The data must be transcribed exactly, with no line missing.

--------------------

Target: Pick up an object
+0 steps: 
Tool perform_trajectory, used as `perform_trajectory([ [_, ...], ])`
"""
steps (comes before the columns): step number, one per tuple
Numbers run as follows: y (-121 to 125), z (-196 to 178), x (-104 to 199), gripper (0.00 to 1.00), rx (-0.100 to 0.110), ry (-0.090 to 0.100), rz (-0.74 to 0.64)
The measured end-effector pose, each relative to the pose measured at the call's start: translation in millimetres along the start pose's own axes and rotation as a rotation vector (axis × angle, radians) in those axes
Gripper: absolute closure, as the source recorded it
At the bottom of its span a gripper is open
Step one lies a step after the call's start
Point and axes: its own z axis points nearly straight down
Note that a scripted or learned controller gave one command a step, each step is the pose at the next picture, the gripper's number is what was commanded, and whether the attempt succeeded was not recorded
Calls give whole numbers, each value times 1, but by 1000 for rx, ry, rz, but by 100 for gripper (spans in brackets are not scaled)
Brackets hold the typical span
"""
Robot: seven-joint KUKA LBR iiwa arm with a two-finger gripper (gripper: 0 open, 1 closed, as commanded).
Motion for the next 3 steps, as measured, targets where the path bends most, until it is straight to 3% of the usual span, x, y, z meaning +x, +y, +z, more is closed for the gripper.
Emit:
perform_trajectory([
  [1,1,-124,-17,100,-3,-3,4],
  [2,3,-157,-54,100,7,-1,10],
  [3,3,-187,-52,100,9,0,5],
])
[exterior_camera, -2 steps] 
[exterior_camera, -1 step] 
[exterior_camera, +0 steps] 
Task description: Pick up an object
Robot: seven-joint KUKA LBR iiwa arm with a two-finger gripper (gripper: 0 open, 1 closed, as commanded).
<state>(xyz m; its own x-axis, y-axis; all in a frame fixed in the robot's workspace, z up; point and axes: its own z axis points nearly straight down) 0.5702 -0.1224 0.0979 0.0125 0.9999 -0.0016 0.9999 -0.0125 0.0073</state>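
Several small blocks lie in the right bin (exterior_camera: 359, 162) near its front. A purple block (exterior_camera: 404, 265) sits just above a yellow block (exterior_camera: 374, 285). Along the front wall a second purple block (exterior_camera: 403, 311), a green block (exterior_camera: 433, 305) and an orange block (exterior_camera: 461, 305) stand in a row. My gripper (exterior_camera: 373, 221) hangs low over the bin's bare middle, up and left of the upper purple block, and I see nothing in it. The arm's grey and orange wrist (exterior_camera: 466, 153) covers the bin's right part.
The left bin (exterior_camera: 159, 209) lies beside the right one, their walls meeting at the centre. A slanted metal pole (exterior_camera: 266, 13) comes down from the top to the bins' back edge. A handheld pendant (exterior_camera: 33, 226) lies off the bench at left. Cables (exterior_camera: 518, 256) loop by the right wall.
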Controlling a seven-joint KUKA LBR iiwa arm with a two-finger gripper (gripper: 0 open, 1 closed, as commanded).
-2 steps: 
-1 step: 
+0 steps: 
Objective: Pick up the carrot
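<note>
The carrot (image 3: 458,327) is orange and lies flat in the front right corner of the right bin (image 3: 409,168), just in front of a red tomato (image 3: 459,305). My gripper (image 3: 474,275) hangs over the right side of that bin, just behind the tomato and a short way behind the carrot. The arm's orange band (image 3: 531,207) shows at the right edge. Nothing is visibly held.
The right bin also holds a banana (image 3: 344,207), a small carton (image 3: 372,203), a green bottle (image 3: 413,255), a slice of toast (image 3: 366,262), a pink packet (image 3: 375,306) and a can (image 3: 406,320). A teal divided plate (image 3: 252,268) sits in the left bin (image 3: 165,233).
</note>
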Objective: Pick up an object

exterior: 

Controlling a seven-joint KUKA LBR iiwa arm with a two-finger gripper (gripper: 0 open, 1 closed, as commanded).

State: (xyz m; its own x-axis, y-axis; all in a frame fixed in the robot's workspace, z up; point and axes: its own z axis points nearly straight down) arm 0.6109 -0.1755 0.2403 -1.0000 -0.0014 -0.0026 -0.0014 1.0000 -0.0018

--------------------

# SOLUTION FOR THIS PROBLEM:
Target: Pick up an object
+0 steps: 
Tool perform_trajectory, used as `perform_trajectory([ [_, ...], ])`
"""
steps (comes before the columns): step number, one per tuple
Numbers run as follows: y (-121 to 125), z (-196 to 178), x (-104 to 199), gripper (0.00 to 1.00), rx (-0.100 to 0.110), ry (-0.090 to 0.100), rz (-0.74 to 0.64)
The measured end-effector pose, each relative to the pose measured at the call's start: translation in millimetres along the start pose's own axes and rotation as a rotation vector (axis × angle, radians) in those axes
Gripper: absolute closure, as the source recorded it
At the bottom of its span a gripper is open
Step one lies a step after the call's start
Point and axes: its own z axis points nearly straight down
Note that a scripted or learned controller gave one command a step, each step is the pose at the next picture, the gripper's number is what was commanded, and whether the attempt succeeded was not recorded
Calls give whole numbers, each value times 1, but by 1000 for rx, ry, rz, but by 100 for gripper (spans in brackets are not scaled)
Brackets hold the typical span
"""
Robot: seven-joint KUKA LBR iiwa arm with a two-finger gripper (gripper: 0 open, 1 closed, as commanded).
Motion for the next 3 steps, as measured, targets where the path bends most, until it is straight to 3% of the usual span, x, y, z meaning +x, +y, +z, more is closed for the gripper.
Emit:
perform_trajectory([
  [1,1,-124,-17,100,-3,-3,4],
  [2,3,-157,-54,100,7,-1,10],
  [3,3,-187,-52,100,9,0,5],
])
[exterior_camera, -2 steps] 
[exterior_camera, -1 step] 
[exterior_camera, +0 steps] 
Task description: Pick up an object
Robot: seven-joint KUKA LBR iiwa arm with a two-finger gripper (gripper: 0 open, 1 closed, as commanded).
<state>(xyz m; its own x-axis, y-axis; all in a frame fixed in the robot's workspace, z up; point and axes: its own z axis points nearly straight down) 0.5702 -0.1224 0.0979 0.0125 0.9999 -0.0016 0.9999 -0.0125 0.0073</state>
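Several small blocks lie in the right bin (exterior_camera: 359, 162) near its front. A purple block (exterior_camera: 404, 265) sits just above a yellow block (exterior_camera: 374, 285). Along the front wall a second purple block (exterior_camera: 403, 311), a green block (exterior_camera: 433, 305) and an orange block (exterior_camera: 461, 305) stand in a row. My gripper (exterior_camera: 373, 221) hangs low over the bin's bare middle, up and left of the upper purple block, and I see nothing in it. The arm's grey and orange wrist (exterior_camera: 466, 153) covers the bin's right part.
The left bin (exterior_camera: 159, 209) lies beside the right one, their walls meeting at the centre. A slanted metal pole (exterior_camera: 266, 13) comes down from the top to the bins' back edge. A handheld pendant (exterior_camera: 33, 226) lies off the bench at left. Cables (exterior_camera: 518, 256) loop by the right wall.
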Controlling a seven-joint KUKA LBR iiwa arm with a two-finger gripper (gripper: 0 open, 1 closed, as commanded).
-2 steps: 
-1 step: 
+0 steps: 
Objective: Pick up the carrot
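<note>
The carrot (image 3: 458,327) is orange and lies flat in the front right corner of the right bin (image 3: 409,168), just in front of a red tomato (image 3: 459,305). My gripper (image 3: 474,275) hangs over the right side of that bin, just behind the tomato and a short way behind the carrot. The arm's orange band (image 3: 531,207) shows at the right edge. Nothing is visibly held.
The right bin also holds a banana (image 3: 344,207), a small carton (image 3: 372,203), a green bottle (image 3: 413,255), a slice of toast (image 3: 366,262), a pink packet (image 3: 375,306) and a can (image 3: 406,320). A teal divided plate (image 3: 252,268) sits in the left bin (image 3: 165,233).
</note>
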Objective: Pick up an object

exterior: 

Controlling a seven-joint KUKA LBR iiwa arm with a two-finger gripper (gripper: 0 open, 1 closed, as commanded).

State: (xyz m; its own x-axis, y-axis; all in a frame fixed in the robot's workspace, z up; point and axes: its own z axis points nearly straight down) arm 0.6109 -0.1755 0.2403 -1.0000 -0.0014 -0.0026 -0.0014 1.0000 -0.0018

The response is finished.